*ABOUT THIS TASK*
Among the entries that follow, find the lines holding "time" and say how many there are, with no other words.
Segment Open
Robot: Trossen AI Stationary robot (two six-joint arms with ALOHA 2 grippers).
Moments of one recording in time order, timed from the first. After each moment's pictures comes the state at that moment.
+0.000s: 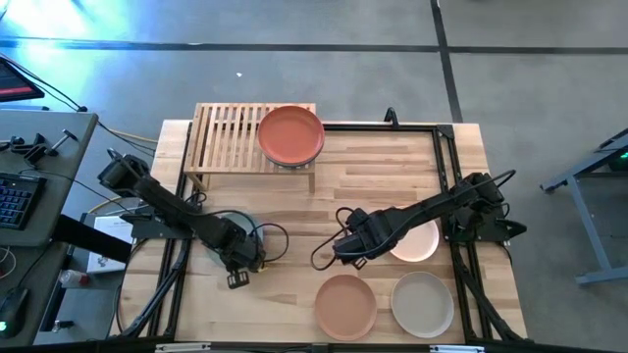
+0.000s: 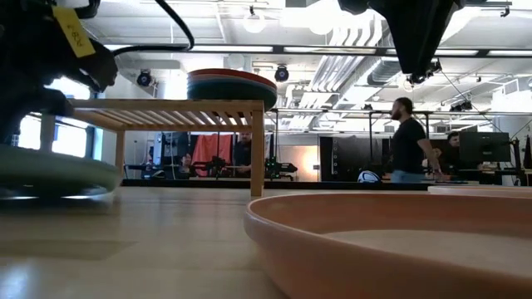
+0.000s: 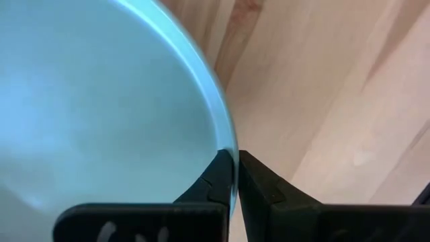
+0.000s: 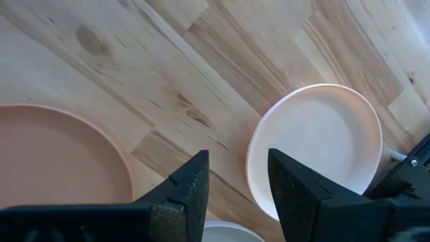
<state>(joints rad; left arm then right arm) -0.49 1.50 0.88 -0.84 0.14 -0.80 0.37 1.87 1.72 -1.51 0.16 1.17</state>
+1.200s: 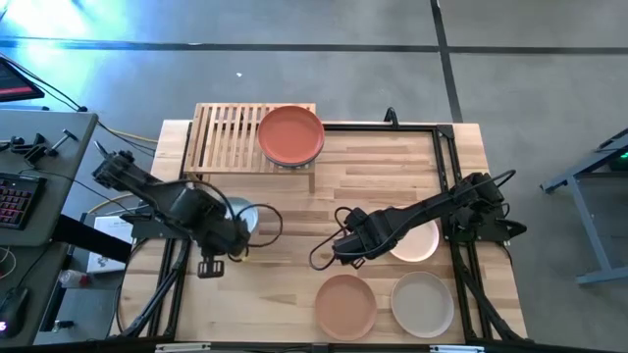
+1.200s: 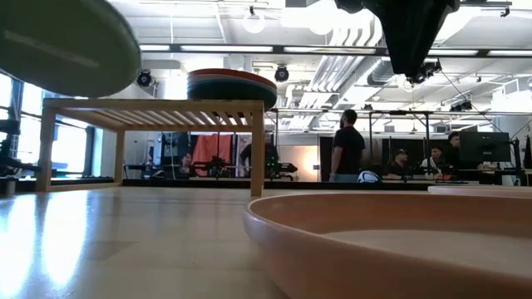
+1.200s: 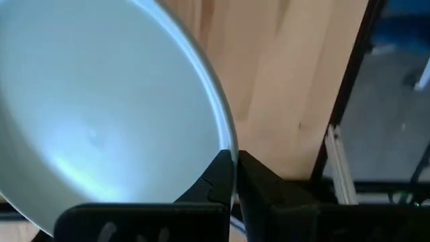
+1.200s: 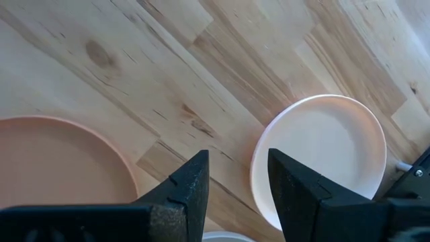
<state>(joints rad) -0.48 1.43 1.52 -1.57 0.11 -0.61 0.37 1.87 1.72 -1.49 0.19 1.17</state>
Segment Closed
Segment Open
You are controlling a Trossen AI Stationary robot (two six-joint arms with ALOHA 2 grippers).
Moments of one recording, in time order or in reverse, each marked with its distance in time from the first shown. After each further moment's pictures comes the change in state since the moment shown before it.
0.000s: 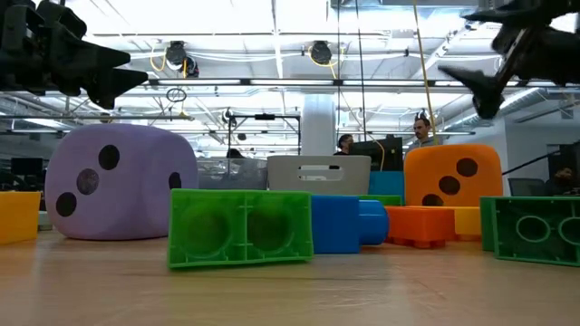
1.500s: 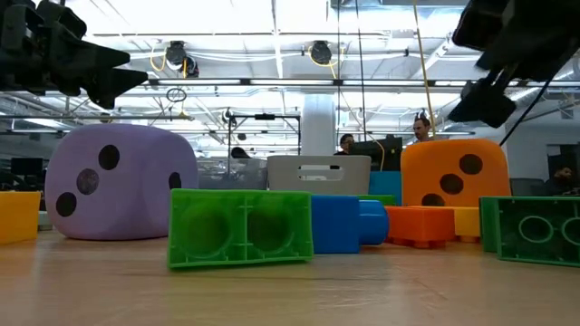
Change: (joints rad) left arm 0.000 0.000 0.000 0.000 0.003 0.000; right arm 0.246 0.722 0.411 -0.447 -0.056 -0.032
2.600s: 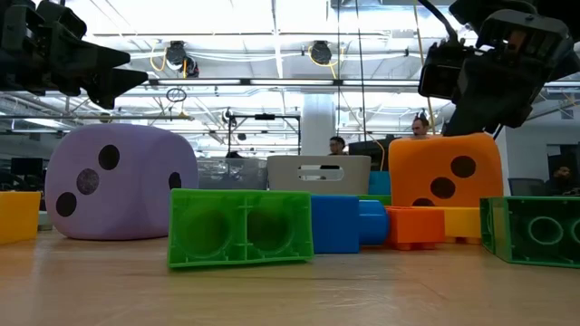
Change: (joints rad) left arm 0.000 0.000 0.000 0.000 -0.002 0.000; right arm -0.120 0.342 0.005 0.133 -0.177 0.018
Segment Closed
*ANSWER BOX*
2